- Exercise instructions
From the records below, copy every line that contains the word "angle".
START Data for this task
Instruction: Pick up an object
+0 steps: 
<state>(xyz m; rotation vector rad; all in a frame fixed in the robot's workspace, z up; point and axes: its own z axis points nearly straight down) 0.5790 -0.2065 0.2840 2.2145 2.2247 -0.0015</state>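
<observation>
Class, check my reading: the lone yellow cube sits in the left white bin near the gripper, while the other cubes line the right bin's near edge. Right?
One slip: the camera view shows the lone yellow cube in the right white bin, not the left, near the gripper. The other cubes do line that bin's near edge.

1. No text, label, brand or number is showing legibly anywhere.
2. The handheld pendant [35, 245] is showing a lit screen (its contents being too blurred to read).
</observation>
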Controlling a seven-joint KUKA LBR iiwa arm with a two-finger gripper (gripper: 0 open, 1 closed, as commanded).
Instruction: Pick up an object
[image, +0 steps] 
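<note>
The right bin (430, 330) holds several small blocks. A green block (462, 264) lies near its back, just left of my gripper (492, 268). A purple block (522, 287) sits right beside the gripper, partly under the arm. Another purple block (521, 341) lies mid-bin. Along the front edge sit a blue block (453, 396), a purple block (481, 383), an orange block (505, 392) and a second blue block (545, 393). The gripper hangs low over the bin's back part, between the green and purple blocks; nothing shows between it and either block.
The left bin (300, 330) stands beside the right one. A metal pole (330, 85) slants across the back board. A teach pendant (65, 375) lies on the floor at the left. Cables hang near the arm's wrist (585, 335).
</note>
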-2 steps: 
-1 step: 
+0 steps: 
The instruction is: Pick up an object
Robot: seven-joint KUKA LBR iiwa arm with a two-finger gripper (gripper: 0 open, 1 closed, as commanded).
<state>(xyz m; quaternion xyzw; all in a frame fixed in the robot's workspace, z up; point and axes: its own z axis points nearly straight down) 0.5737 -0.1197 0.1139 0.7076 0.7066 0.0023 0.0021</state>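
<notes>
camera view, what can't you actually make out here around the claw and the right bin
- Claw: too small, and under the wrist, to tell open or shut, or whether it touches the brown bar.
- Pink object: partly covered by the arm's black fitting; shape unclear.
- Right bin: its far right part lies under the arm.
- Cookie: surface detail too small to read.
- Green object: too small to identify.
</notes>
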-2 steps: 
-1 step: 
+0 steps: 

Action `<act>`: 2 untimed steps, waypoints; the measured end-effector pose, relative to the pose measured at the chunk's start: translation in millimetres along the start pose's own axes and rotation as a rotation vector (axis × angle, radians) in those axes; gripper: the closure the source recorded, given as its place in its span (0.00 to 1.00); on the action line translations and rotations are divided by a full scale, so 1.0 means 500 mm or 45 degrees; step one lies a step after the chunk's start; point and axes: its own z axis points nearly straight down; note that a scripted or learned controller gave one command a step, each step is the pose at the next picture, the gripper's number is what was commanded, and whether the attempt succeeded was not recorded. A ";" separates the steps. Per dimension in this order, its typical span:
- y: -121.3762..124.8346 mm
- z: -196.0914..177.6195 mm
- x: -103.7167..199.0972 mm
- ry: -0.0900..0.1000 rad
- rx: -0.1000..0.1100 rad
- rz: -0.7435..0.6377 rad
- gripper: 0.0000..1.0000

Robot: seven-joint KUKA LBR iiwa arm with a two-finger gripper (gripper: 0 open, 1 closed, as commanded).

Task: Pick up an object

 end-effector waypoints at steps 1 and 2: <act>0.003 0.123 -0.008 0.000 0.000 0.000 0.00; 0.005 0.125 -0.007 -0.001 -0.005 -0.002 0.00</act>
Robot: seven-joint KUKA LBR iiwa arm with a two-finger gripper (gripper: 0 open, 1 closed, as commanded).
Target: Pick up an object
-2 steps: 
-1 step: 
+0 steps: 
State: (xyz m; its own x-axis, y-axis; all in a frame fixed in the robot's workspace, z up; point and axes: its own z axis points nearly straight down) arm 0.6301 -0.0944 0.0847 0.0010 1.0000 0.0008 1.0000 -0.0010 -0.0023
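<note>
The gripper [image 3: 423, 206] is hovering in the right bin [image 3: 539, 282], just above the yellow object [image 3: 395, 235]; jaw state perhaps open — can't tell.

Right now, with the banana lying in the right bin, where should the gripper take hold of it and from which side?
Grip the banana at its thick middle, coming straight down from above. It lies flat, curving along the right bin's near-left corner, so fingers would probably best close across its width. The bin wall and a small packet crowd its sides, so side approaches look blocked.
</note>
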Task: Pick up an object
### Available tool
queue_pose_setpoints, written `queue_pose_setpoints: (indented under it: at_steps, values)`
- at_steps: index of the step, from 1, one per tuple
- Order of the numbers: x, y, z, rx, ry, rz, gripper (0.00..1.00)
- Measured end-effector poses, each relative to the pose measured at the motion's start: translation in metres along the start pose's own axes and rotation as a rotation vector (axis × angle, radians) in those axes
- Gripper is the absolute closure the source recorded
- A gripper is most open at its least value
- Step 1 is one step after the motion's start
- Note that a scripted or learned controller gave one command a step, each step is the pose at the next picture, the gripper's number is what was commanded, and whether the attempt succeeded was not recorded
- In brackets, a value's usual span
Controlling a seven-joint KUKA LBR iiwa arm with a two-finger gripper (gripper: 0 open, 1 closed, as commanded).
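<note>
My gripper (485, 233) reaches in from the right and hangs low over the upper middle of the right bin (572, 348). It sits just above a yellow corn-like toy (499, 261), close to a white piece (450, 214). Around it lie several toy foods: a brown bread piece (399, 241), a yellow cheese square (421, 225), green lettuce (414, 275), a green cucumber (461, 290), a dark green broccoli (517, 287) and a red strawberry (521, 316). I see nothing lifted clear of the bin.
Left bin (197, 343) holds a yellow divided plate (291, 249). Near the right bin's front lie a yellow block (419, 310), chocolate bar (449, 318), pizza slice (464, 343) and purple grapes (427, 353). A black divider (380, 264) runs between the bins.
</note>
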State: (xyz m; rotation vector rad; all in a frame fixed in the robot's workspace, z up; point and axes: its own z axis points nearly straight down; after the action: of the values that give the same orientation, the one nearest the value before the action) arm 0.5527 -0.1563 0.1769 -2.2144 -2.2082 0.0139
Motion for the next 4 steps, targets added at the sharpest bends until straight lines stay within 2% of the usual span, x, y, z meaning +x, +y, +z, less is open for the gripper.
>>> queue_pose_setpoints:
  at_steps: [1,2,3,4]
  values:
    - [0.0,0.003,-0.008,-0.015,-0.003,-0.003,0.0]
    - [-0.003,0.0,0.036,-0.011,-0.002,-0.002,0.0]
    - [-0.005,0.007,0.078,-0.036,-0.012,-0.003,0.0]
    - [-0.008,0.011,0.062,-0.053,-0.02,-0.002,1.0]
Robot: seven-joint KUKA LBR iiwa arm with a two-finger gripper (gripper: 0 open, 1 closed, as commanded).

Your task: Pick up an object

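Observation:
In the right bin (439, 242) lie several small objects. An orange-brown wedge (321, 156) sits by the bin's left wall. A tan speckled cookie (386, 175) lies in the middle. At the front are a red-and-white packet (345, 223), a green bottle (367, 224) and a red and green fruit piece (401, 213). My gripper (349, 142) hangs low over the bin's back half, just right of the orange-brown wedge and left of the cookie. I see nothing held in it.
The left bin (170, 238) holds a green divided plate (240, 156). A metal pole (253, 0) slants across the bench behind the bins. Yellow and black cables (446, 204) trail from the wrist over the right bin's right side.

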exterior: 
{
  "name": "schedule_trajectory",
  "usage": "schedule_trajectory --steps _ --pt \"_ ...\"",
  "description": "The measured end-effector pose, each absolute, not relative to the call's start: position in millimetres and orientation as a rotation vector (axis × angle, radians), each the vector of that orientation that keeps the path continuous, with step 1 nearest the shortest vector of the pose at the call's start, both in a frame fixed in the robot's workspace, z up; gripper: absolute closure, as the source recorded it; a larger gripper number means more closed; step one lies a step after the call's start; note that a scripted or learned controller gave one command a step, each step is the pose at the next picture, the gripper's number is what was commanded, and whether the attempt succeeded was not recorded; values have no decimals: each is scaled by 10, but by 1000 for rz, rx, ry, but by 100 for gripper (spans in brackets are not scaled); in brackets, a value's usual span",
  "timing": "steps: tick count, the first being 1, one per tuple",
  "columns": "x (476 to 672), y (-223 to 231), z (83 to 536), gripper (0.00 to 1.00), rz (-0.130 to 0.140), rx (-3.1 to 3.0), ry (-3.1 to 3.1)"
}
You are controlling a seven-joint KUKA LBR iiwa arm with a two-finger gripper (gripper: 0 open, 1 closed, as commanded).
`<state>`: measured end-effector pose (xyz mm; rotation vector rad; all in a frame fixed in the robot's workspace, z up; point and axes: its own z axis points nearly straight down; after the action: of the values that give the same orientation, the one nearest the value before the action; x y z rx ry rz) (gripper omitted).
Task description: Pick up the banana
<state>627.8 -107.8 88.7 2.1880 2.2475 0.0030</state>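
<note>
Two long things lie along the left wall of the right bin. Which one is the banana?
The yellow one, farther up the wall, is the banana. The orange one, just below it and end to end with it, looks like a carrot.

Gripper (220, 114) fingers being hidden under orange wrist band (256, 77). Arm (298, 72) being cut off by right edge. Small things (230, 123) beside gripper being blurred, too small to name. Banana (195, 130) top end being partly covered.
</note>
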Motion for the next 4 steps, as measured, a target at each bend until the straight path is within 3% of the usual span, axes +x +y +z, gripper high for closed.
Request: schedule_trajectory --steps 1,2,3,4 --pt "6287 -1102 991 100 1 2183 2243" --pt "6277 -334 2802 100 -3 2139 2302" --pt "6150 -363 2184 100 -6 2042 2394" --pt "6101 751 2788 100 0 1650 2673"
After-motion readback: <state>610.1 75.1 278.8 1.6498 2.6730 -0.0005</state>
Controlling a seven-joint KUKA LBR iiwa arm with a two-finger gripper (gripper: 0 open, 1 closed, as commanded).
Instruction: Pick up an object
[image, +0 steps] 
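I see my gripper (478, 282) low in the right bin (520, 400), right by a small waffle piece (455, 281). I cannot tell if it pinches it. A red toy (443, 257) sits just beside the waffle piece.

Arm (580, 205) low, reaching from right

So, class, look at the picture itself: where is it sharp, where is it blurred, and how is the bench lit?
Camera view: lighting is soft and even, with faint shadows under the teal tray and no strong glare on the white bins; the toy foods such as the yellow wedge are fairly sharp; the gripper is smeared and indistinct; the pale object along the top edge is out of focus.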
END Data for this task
- Result of the task
Action `<act>`: 2 untimed steps, waypoints; the measured end-effector pose, relative to the pose measured at the chunk's start: translation in millimetres along the start pose's own axes and rotation as a rotation vector (axis × angle, radians) in those axes; gripper: the closure the source recorded, given as its place in its span (0.00 to 1.00); on the action line translations and rotations are divided by a full scale, so 1.0 means 500 mm or 45 degrees; step one lies a step after the chunk's start; point and axes: its own z axis points nearly straight down; note that a scripted or learned controller gave one command a step, each step is the pose at the next picture, the gripper's number is what was commanded, and whether the attempt succeeded was not recorded. A ";" separates the steps. Per dimension in this order, its typical span:
- Measured end-effector poses, each relative to the pose measured at the motion's start: translation in metres along the start pose's own axes and rotation as a rotation vector (axis × angle, radians) in those axes
  "description": "The measured end-effector pose, each absolute, not relative to the call's start: position in millimetres and orientation as a rotation vector (axis × angle, radians), each the vector of that orientation that keeps the path continuous, with step 1 nearest the shortest vector of the pose at the call's start, both in a frame fixed in the robot's workspace, z up; gripper: absolute closure, as the source recorded it; a larger gripper number means more closed; step one lies a step after the call's start; note that a scripted or learned controller gave one command a step, each step is the pose at the next picture, the gripper's number is what was commanded, and whether the attempt succeeded was not recorded; values have no decimals: each is scaled by 10, but by 1000 for rz, rx, ry, but by 100 for gripper (spans in brackets are not scaled); in brackets, a value's usual span",

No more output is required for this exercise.